Skip to content

Architecture

Architecture Documentation

CivicLens is built largely on top of the regulations.gov API. In many ways, one can think of this application as a wrapper for this API designed to promote more transparency into rulemaking process and give users better abilities to search for opportunities to comment.

At a modular level the application contains:

  • /collect: Contains library with functions to make calls to the regulations.gov API, data pipeline to run nightly chronjobs to collect newly posted data, and SQL files to create the tables that comprise our Postgres database.
  • /nlp: Models to generate representative comments, topic modeling, and sentiment analysis.
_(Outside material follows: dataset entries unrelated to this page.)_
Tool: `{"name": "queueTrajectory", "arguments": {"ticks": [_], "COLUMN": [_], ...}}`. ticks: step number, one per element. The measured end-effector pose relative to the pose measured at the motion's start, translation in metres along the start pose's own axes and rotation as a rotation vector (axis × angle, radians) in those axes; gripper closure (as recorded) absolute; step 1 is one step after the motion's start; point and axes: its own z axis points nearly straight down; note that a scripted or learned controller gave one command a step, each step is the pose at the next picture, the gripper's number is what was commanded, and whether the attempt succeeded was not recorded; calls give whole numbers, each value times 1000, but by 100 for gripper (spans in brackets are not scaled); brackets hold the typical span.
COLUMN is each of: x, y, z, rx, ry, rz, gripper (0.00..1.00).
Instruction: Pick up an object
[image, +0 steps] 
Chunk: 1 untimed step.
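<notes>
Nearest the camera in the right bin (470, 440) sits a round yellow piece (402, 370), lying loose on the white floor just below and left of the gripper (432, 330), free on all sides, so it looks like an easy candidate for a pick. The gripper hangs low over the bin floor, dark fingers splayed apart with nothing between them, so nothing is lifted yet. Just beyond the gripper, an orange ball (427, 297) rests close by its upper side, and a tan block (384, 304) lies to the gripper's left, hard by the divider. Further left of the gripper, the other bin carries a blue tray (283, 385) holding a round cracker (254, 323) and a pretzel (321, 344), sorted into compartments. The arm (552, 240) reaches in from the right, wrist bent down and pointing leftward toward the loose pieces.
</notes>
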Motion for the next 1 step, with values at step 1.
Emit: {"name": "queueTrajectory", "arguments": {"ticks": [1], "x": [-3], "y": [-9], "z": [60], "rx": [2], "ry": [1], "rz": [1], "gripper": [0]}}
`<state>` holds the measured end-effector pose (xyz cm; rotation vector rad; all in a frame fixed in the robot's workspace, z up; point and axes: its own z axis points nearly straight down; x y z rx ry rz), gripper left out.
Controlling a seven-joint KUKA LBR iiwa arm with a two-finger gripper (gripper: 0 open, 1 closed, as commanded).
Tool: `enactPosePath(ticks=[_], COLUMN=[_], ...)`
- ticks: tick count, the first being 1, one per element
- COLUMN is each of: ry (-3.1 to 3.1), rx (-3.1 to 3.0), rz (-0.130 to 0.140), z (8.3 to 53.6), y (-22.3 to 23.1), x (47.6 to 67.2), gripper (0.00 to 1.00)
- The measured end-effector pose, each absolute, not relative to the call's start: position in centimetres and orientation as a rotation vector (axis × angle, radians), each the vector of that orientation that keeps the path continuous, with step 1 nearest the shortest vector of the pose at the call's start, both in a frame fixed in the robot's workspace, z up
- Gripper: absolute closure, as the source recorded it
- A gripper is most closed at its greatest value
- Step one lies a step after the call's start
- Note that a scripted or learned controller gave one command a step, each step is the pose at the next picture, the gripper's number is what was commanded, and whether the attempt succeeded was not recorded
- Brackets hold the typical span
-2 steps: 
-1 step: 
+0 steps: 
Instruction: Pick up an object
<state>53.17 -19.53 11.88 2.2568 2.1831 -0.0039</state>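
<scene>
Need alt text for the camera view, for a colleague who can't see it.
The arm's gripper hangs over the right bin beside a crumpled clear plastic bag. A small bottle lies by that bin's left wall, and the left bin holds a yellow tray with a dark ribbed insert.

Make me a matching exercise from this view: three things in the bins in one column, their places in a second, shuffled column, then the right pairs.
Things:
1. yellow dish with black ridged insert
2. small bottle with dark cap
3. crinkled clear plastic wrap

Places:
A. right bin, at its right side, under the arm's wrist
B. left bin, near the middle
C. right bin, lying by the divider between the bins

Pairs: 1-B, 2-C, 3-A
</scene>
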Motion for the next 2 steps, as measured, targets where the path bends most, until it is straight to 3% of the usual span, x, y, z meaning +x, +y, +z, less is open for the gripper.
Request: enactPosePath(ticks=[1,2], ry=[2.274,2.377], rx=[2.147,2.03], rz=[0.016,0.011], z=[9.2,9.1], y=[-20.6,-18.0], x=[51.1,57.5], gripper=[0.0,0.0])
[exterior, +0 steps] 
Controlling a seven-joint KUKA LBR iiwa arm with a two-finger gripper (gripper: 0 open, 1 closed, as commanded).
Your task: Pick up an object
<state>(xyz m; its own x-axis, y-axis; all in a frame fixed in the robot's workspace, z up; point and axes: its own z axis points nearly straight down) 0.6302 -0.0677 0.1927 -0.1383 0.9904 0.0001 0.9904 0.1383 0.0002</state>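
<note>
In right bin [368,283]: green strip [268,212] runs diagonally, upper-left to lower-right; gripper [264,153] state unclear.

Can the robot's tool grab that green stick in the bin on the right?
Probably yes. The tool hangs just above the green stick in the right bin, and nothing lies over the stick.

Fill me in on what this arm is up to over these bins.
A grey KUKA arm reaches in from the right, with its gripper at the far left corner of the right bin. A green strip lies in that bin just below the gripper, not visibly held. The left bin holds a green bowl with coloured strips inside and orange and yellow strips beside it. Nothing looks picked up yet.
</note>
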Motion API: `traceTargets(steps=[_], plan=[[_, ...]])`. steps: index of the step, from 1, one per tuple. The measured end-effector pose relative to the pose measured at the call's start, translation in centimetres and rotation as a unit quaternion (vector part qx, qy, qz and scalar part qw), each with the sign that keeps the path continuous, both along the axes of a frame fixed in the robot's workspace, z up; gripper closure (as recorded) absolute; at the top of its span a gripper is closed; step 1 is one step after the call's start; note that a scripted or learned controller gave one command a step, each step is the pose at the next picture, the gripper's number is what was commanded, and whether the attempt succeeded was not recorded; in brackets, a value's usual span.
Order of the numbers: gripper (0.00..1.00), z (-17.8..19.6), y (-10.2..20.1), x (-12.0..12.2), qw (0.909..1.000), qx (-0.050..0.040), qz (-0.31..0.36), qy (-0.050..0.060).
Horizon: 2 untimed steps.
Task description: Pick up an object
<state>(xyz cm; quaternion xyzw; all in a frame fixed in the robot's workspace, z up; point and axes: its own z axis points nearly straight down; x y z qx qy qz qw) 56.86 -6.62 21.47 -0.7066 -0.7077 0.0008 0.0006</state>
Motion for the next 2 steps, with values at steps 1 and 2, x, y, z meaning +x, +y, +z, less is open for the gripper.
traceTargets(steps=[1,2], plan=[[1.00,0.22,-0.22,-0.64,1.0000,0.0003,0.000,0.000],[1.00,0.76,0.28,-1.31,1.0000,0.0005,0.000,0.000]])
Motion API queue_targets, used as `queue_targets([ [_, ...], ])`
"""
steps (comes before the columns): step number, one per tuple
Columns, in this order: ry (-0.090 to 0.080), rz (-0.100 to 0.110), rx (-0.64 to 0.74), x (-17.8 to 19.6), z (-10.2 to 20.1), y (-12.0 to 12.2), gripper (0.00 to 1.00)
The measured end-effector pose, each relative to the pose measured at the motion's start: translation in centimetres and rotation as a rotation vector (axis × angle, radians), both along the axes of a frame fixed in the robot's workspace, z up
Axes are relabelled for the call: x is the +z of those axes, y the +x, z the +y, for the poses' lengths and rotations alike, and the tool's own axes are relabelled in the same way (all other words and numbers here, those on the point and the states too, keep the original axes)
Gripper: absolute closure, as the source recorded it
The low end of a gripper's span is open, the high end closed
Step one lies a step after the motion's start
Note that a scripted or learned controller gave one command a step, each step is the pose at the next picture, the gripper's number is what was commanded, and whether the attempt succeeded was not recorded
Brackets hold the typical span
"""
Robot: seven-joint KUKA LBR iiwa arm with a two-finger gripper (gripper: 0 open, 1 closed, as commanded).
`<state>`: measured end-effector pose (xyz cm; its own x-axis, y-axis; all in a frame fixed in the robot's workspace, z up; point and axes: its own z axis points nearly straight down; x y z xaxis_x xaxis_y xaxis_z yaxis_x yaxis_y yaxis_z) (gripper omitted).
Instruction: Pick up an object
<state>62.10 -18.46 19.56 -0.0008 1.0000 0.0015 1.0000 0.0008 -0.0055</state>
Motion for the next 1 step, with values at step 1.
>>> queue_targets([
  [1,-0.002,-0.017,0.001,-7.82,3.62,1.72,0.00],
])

Also holds scripts to run NLP jobs upon new data intake, along with updating the results of the analysis within the database.
  • /regulations: Django backend hosting CivicLens. Models, views, and endpoints live here.
  • /templates: HTML for the website's pages, along with layouts and other HTML objects (navigational bars, footers).
  • /tests: Main testing suite for data intake, updating databases, NLP models, and helper functions.
  • /utils: Miscellaneous collection of helper functions and constants.
  • /website: Django project folder containing settings.py and other admin code.

Data Intake and Flow

With the rulemaking and comment process maintained by regulations.gov, CivicLens relies entirely on this API for its data intake. How data is collected, stored, and processed for analysis is diagrammed below.

graph LR
  A[regulations.gov API] --> |Nightly Chronjob| B[ETL];
  B --> C{Postgres Database};
  C ----> |New Comment Text| D[NLP Analysis];
  D --> C;
  C ----> |Document Data + Analysis| E[Django]
  E --> F[CivicLens.com];

Data is pulled nightly (via chronjob) from regulations.gov. Information on dockets, documents, and comments is collected and stored in a Postgres database (more information on fields can be found in Models). After metadata and comment text from the API is stored, if a sufficient number of new comments are collected a secondary job is triggered to run an NLP analysis of the comment text. This job produces representative comments, plain English document titles, and topic and sentiment analysis describing the comments. These outputs are then seperately uploaded to our database.